In an ideal situation where your arrays both fit in L1 cache and are in L1 cache, yes. However, in typical real world situations, you will not have them fit in L1 cache and then what will happen after the reads are issued will look like this:

  * Some time passes
  * Load 1 finishes
  * Some time passes
  * Load 2 finishes
  * FMA executes

As we are doing FMA on arrays, this is presumably part of a tight loop. During the first few loop iterations, the CPU core’s memory prefetcher will figure out that you have two linear access patterns and that your code is likely to request the next parts of both arrays. The memory prefetcher will then begin issuing loads before your code does and when the CPU issues a load that has already been issued by the prefetcher, it will begin waiting on the result as if it had issued the load. Internally, the CPU is pipelined, so if it can only issue 1 load per cycle, and there are two loads to be issued, it does not wait for the first load to finish and instead issues the second load on the next cycle. The second load will also begin waiting on a load that was done early by the prefetcher. It does not really matter whether you are issuing the AVX-512 loads in 1 cycle or 2 cycles, because the issue of the loads will occur in the time while we are already waiting for the loads to finish thanks to the prefetcher beginning the loads early.

There is an inherent assumption in this that the loads will finish serially rather than in parallel, and it would seem reasonable to think that the loads will finish in parallel. However, in reality, the loads will finish serially. This is because the hardware is serial. On the 9800X3D, the physical lines connecting the memory to the CPU can only send 128-bits at a time (well, 128-bits that matter for this reasoning; we are ignoring things like transparent ECC that are not relevant for our reasoning). An AVX-512 load needs to wait for 4x 128-bits to be sent over those lines. The result is that even if you issue two AVX-512 reads in a single cycle, one will always finish first and you will still need to wait for the second one.

I realize I did not address L2 cache and L3 cache, but much like system RAM, neither of those will keep up with 2 AVX-512 loads per cycle (or 1 for that matter), so what will happen when things are in L2 or L3 cache will be similar to what happens when loads come from system memory although with less time spent waiting.

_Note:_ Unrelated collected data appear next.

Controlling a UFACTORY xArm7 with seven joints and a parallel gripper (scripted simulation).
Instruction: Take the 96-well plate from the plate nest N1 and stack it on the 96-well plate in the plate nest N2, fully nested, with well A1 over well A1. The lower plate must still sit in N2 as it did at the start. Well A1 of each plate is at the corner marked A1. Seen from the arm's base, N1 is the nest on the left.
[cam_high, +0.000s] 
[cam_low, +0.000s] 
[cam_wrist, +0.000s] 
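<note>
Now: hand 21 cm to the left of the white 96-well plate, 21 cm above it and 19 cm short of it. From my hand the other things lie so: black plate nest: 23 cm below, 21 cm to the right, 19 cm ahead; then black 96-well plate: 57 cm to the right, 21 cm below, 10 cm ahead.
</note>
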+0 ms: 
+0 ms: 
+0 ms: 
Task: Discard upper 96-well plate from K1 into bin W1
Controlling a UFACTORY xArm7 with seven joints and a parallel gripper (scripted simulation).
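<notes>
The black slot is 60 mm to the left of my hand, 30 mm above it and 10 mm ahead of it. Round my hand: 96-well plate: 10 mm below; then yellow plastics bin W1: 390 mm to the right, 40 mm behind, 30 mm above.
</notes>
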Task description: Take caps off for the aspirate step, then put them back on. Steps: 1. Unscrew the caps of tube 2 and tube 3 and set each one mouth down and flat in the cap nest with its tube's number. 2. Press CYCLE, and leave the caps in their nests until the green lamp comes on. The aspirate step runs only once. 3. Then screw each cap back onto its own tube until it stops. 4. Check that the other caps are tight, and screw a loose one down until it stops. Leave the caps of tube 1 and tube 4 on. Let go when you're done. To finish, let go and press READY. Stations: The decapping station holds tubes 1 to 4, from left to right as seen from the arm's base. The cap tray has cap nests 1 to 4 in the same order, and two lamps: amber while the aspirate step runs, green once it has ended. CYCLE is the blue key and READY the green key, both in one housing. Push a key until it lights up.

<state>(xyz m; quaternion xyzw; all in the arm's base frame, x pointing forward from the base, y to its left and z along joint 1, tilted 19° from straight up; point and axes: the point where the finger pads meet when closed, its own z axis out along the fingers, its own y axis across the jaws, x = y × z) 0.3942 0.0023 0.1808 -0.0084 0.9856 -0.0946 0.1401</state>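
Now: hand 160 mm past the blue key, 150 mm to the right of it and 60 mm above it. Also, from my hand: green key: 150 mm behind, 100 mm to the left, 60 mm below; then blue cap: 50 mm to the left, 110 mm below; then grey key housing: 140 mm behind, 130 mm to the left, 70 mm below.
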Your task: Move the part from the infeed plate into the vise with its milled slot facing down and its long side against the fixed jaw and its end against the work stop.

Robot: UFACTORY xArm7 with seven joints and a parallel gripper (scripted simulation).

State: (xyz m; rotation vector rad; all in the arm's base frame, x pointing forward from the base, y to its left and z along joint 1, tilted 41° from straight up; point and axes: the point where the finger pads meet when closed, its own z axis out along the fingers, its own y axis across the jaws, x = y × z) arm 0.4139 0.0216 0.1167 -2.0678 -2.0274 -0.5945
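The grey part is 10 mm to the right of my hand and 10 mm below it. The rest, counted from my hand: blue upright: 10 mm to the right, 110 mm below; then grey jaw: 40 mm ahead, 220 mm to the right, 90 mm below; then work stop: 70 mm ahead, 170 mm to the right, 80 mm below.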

It could be that you will end up with the loop finishing a few cycles faster with the 2 AVX-512 read per cycle version (because it could make the memory prefetcher realize the linear access pattern a few cycles faster), but if your loop takes 1 billion cycles to execute, you are not going to notice a savings of a few cycles, which is why I think being able to issue 2 AVX-512 loads instead of 1 in a single cycle does not matter very much.

Does my explanation make sense?

OK, we agree that L1-resident workloads see a benefit. I also agree with your analysis if the loads actually come from memory.

Let's look at a more interesting case. We have a dataset bigger than L3. We touch a small part of it with one kernel. That is now in L1. Next we do a second kernel where each of the loads of this part are L1 hits. With two L1 ports, the latter is now twice as fast.

Even better, we can work on larger parts of the data such that it still fits in L2. Now, we're going to do the above for each L1-sized piece of the L2. Sure, the initial load from L2 isn't happening as fast as 2x64 bytes per cycle. But still, there are many L1 hits and I'm measuring effective FMA throughput that is _50 times_ as high as the memory bandwidth would allow when only streaming from memory. It's simply a matter of arranging for reuse to be possible, which admittedly does not work with single-pass algorithms like a checksum.

Do you find this reasoning convincing?